* EXERCISE BRIEF *
All of the lines below need to be copied exactly, apart from the pictures.

------------

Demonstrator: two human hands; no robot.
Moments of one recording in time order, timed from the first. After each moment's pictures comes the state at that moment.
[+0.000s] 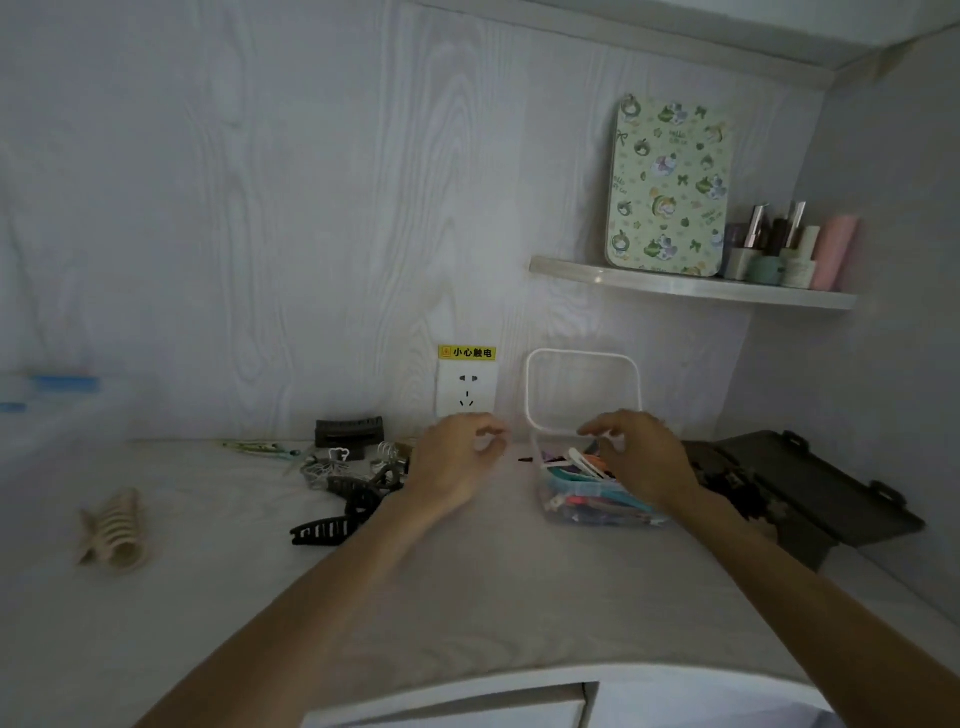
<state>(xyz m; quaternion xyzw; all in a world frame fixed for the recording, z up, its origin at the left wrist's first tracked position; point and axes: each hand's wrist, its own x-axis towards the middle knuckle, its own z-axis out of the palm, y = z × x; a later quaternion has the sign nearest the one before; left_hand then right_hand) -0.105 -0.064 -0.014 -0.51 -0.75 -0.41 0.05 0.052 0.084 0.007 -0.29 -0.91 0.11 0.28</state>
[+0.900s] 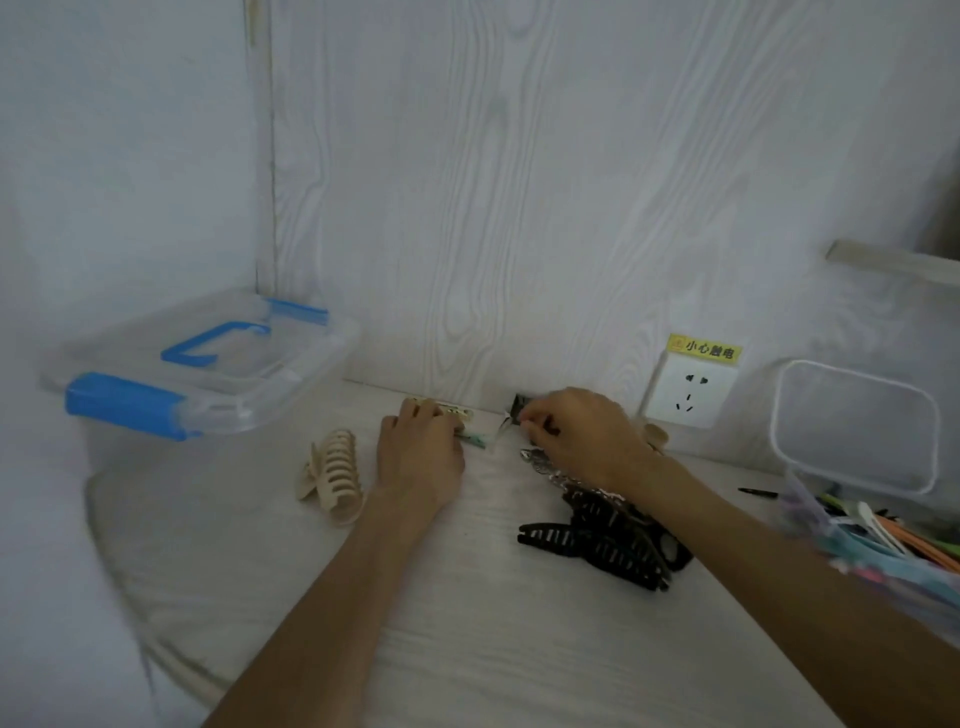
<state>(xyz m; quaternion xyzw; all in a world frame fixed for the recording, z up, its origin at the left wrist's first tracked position) -0.272 -0.210 -0.078 -0.30 -0.92 -0.21 0.14 -0.184 -0.058 -0.021 -0.04 -0.98 0.00 0.18</state>
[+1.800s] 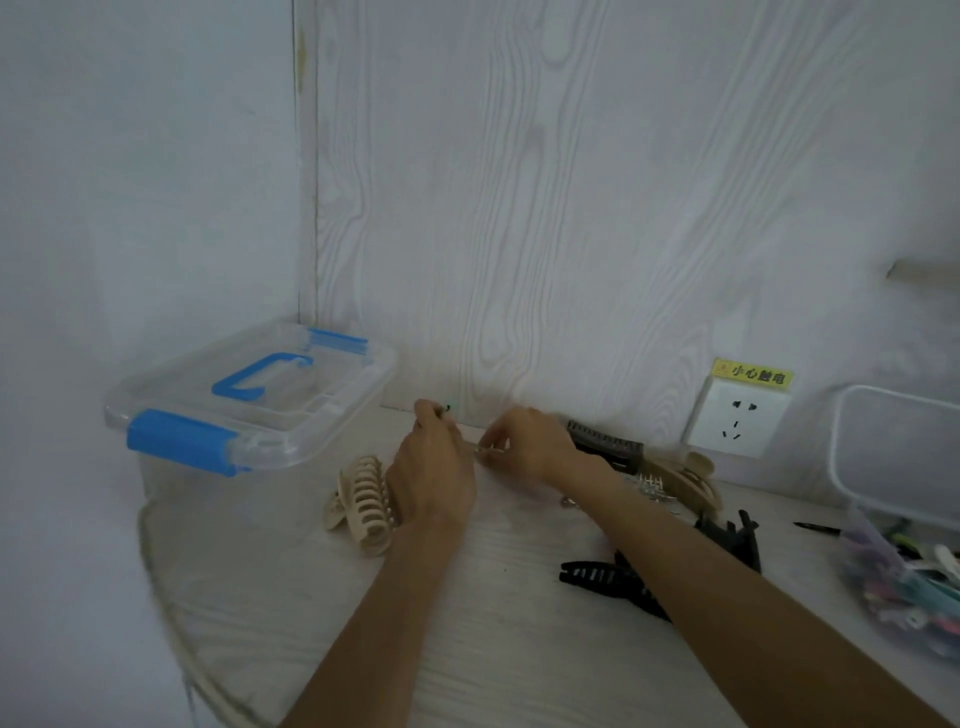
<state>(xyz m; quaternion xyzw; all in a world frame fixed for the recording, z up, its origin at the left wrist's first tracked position) -0.278 -0.215 -0.069 -0.10 -0.88 -0.42 0.20 -0.266 -0.097 -0.040 -0.05 -0.99 0.08 0.09</state>
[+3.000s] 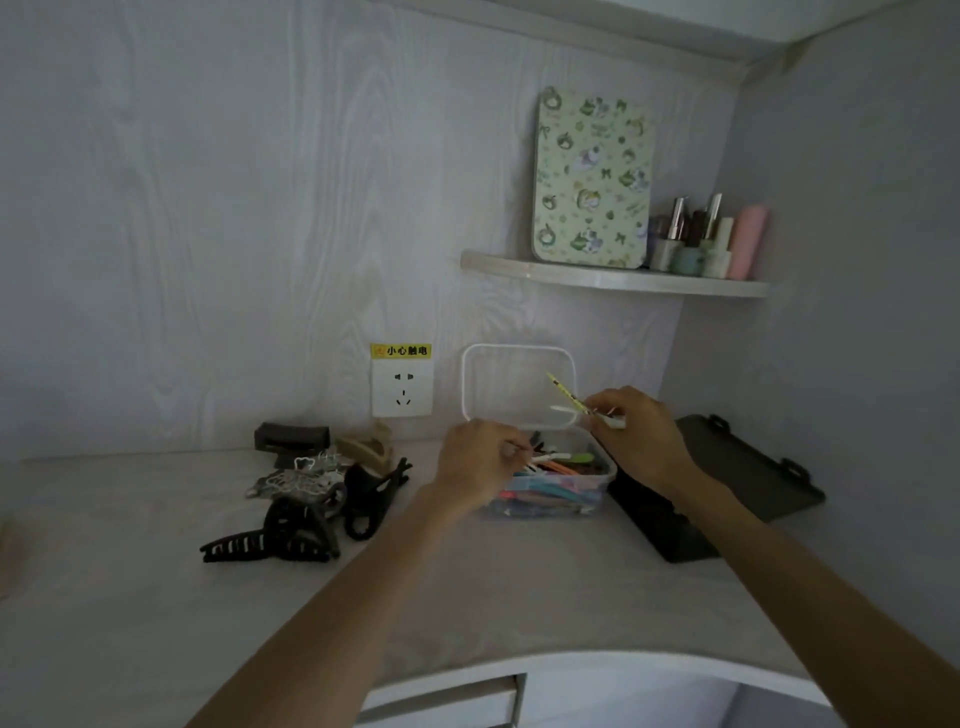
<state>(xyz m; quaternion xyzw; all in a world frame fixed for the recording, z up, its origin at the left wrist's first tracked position) -0.054 0.008 -0.016 -0.58 -0.73 -0.36 0.05 0.103 0.118 0.024 -0.33 -0.88 0.12 0.34</state>
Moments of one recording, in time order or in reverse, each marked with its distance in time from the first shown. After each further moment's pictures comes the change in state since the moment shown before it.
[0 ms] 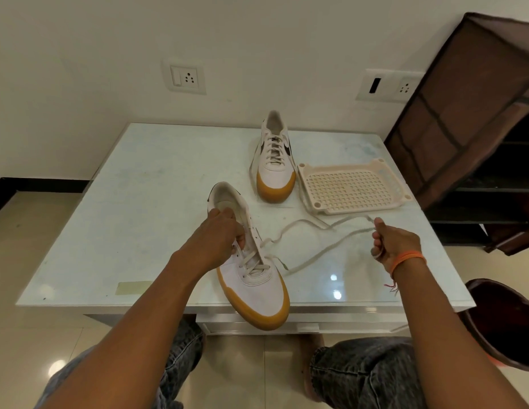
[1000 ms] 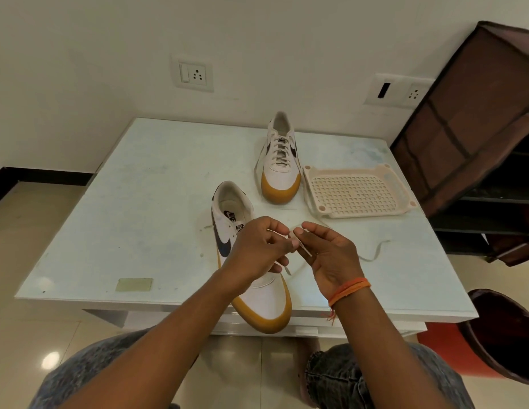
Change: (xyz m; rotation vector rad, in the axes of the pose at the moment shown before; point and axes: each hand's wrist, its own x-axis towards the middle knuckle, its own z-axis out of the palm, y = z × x) left_hand -0.016 0.079 -0.010 -1.102 0.044 -0.342; right_hand -0.112 0.019 0.080 0.363 -0.467 -0.004
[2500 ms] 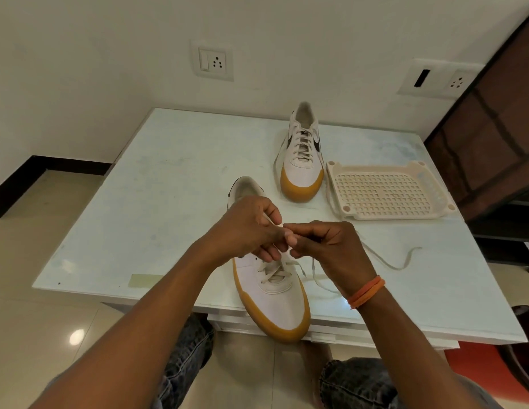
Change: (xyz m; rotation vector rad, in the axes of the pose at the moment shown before) left_hand 0.021 0.014 -0.054 0.176 -0.146 0.009; right_hand 0.020 0.002 0.015 -0.649 -0.500 -0.349
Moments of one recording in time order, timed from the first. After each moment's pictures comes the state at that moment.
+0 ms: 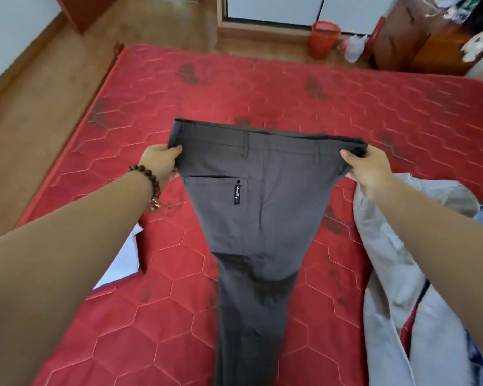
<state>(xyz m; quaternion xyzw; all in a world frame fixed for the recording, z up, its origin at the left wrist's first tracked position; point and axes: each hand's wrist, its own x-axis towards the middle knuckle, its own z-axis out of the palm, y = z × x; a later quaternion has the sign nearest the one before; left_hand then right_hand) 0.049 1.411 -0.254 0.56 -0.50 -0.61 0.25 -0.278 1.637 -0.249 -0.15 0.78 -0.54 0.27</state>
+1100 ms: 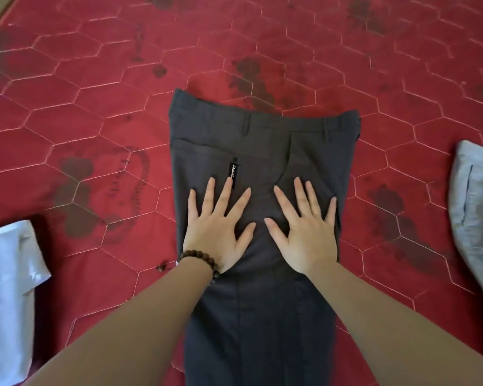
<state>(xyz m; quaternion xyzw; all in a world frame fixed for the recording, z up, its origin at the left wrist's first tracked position) -0.040 1.447 -0.558 0.35 -0.93 -0.06 -0.03 -0.198 1.559 -0.563 -0.51 0.86 -0.04 0.05</state>
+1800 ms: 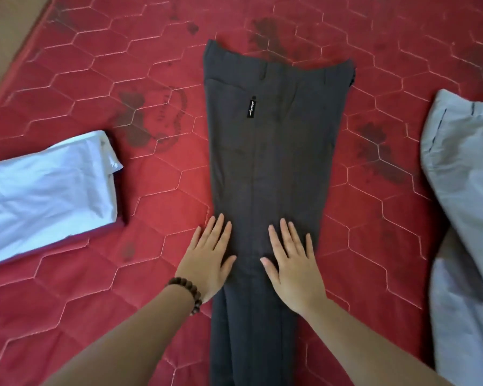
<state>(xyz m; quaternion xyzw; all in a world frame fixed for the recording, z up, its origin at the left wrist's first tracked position) 0.140 1.624 -0.521 0.34 -0.91 -0.19 -0.13 -0.031 1.754 -0.534 -0.55 0.82 -0.02 0.16</state>
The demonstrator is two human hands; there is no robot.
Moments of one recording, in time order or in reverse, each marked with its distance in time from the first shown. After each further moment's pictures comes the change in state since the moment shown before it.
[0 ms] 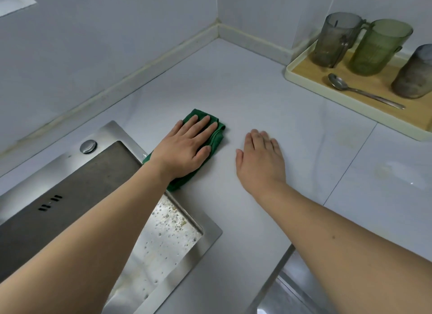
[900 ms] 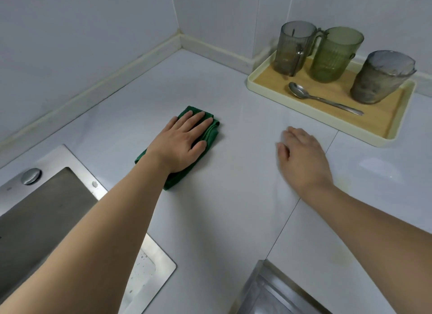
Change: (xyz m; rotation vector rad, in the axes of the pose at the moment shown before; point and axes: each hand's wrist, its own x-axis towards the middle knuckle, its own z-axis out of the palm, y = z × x) left_hand 0.087 0.045 -0.003 -0.006 0.005 0.048; right_hand 0.021 0.161 -0.012 0.131 0.220 0.117
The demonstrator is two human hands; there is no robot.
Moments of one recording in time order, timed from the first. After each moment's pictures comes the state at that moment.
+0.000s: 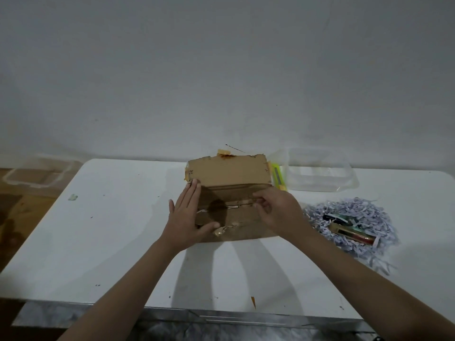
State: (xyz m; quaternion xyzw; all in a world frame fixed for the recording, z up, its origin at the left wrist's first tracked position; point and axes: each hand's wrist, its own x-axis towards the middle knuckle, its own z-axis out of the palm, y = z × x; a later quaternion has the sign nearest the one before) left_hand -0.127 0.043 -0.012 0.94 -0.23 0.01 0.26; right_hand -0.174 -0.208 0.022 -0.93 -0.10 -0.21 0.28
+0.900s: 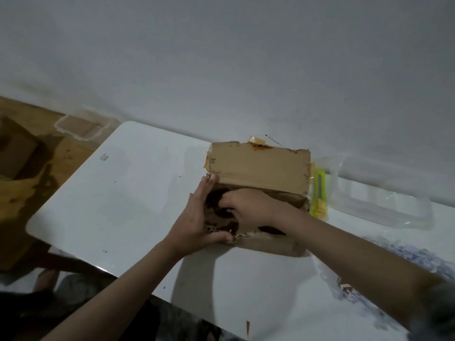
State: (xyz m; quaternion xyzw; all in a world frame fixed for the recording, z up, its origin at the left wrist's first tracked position) left_hand -0.143 0.036 -0.008 0.91 -0.18 0.02 0.38; right_hand -0.081 -0.140 0.030 -0.88 -0.41 0.19 0.14
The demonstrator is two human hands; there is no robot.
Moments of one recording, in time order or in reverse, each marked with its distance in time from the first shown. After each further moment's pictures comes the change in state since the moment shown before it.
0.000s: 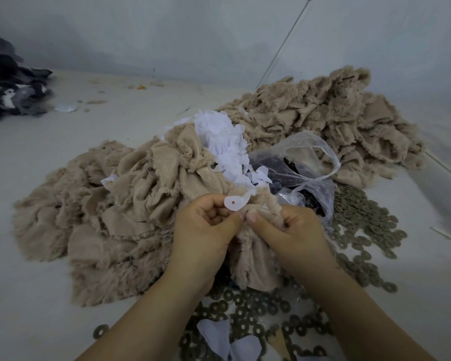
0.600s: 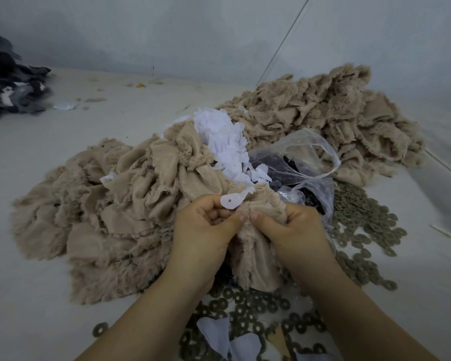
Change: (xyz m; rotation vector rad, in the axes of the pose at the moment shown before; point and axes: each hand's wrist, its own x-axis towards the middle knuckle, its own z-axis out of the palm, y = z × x) left_hand -0.001 -0.003 0.000 -0.027 0.000 -0.066; right_hand 0.000 0.001 0.005 0.218 0.059 0.126
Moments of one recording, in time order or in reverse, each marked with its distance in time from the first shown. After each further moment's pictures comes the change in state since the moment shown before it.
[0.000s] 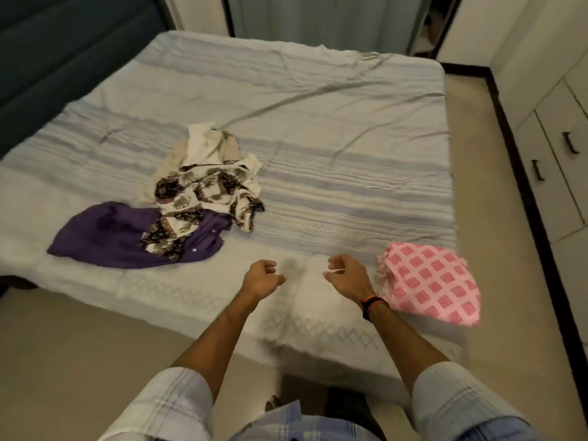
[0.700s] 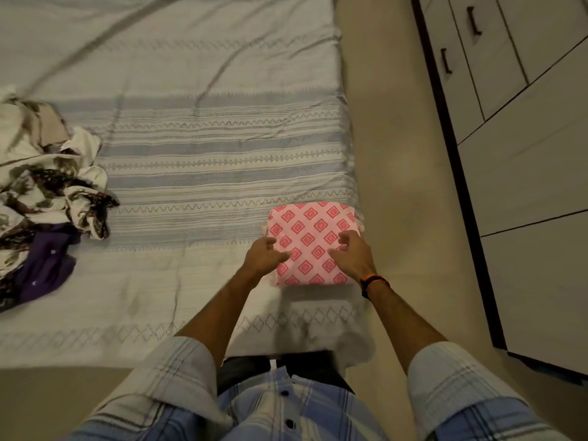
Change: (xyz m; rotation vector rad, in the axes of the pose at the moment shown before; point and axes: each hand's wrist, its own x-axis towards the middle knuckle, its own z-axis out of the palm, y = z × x) left_hand 0.053 0.115 0.337 0.216 -0.352 -0.107; right_hand 0.061 0.200 -0.257 0.064 0.178 0.383
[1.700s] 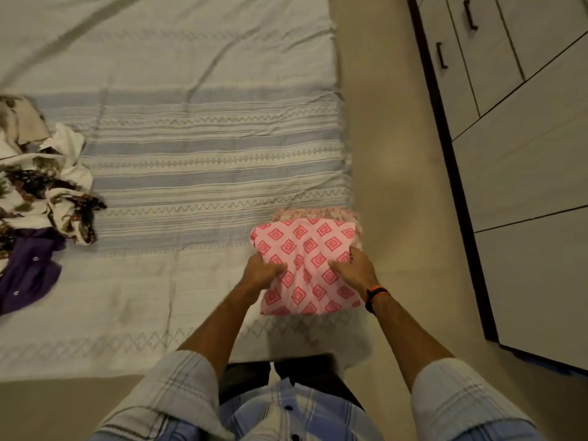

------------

* OUTPUT BELOW *
Demonstrator: two human hands; no robot.
Moments of one recording in time order, timed from the first. After each moment's pictures comes the state at that moment.
[+0.000s] 
<state>(xyz m; quaternion xyzw; all in a world frame fixed for the recording, z up, its origin at the left wrist's first tracked position; point and axes: each hand's wrist, its own x-axis towards the middle knuckle, its own z-axis out of the palm, y = z × x; a later quaternion has the sign nearest the one before; left_hand then right_hand) -0.105 -0.064 -0.014 -0.51 -0.75 -0.41 0.05 0.052 0.084 0.007 -0.29 -0.91 0.11 0.28</state>
[+0.900s] 
<state>(xyz m; quaternion xyzw; all in a world frame fixed for the recording, z up, its origin at the left wrist's first tracked position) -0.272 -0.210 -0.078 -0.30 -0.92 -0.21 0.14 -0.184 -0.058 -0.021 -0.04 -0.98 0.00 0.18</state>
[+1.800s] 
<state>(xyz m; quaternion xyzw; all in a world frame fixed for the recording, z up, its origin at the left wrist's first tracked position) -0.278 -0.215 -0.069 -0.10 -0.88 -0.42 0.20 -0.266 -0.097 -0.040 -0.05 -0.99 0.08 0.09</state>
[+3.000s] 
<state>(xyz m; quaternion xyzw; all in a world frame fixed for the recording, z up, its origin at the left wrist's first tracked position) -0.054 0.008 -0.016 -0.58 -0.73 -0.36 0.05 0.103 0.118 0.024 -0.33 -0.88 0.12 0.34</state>
Moments of one recording, in time order or in reverse, each marked with its distance in time from the first shown. After each further moment's pictures comes the change in state since the moment shown before it.
[0 ms] 
[1000 ms] 
Change: (xyz m; rotation vector rad, in the axes of the pose at the moment shown before; point and axes: each hand's wrist, its own x-axis towards the middle knuckle, its own z-axis out of the palm, y = z × x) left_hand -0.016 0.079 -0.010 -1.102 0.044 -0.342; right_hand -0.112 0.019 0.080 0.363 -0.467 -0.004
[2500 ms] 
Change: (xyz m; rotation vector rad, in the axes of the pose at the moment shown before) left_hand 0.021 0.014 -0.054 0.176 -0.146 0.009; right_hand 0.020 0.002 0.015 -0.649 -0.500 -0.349
Moments of one recording in time order, timed from the first. After each moment's pictures comes the state at that moment.
+0 ms: 
<state>(xyz m; quaternion xyzw; all in a world frame fixed for the recording, z up, its origin at the left wrist's first tracked position; point and axes: each hand's wrist, its own x-axis towards the middle knuckle, its own z-axis out of the palm, y = z × x; a later quaternion has the sign nearest the one before; left_hand then right_hand) 0.049 1.411 -0.254 0.56 -0.50 -0.61 0.25 -0.278 1.637 -0.249 -0.15 0.78 -0.54 0.27</state>
+1100 ms: 
<state>(xyz m; quaternion xyzw; all in a world frame fixed for the recording, z up, its origin at the left wrist's first tracked position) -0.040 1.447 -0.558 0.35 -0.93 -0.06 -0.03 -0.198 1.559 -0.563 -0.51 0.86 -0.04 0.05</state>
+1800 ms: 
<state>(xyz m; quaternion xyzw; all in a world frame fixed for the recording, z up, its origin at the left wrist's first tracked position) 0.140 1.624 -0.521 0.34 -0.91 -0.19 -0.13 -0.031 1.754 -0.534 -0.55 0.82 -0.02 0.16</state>
The demonstrator is two human hands; there is no robot.
Moments of one recording, in time order or in reverse, each marked with its distance in time from the first shown. After each further moment's pictures comes the change in state since the moment shown before it.
[0 ms] 
[900 ms] 
Change: (xyz m; rotation vector rad, in the axes of the pose at the moment shown before; point and axes: each hand's wrist, its own x-axis towards the middle knuckle, its own z-axis out of the palm, y = z × x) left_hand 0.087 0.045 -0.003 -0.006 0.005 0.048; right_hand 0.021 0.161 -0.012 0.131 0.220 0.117
The demonstrator is two human hands; there is no robot.
Moments of one recording in time order, timed from the first. After each moment's pictures comes the state at that moment.
+0.000s: 
State: (xyz m; quaternion xyzw; all in a world frame fixed for the recording, z up, its origin at the left wrist's first tracked position; point and axes: each hand's wrist, its own x-axis towards the middle knuckle, its own z-axis out of the palm, y = z × x; a later quaternion has the sign nearest the one before) left_hand -0.127 0.043 -0.012 0.94 -0.23 0.01 0.26; right_hand -0.174 -0.208 0.022 -0.93 -0.10 -0.21 0.28
+0.900s: 
State: (xyz m; quaternion xyzw; all in a world frame fixed for the recording, z up, its origin at the left wrist's first tracked position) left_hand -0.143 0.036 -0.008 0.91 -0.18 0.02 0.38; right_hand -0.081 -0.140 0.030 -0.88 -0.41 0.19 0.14
The demonstrator is two human hands; there is no robot.
Moments of one recording, in time order or in reverse, each marked with its distance in time from the first shown. After each further moment's pictures comes the change in state since the moment shown before it.
0.000s: 
0.600s: 
Change: (xyz m; rotation vector rad, in the axes of the pose at the moment shown before; point and axes: each hand's wrist, its own x-axis towards the middle knuckle, its own z-axis out of the palm, y = z × x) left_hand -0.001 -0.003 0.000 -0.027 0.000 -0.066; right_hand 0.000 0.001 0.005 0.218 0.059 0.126
Moments of one recording, in time order or in reverse, each marked with its distance in time from the first shown. After each further moment's pictures comes the change in state since the moment shown before it.
[0.000s] 
[0.700s] 
Change: (xyz m; rotation vector rad, in the axes of the pose at the moment shown before; point and axes: each hand's wrist, its own x-axis towards the middle knuckle, its own z-axis out of the palm, y = z × x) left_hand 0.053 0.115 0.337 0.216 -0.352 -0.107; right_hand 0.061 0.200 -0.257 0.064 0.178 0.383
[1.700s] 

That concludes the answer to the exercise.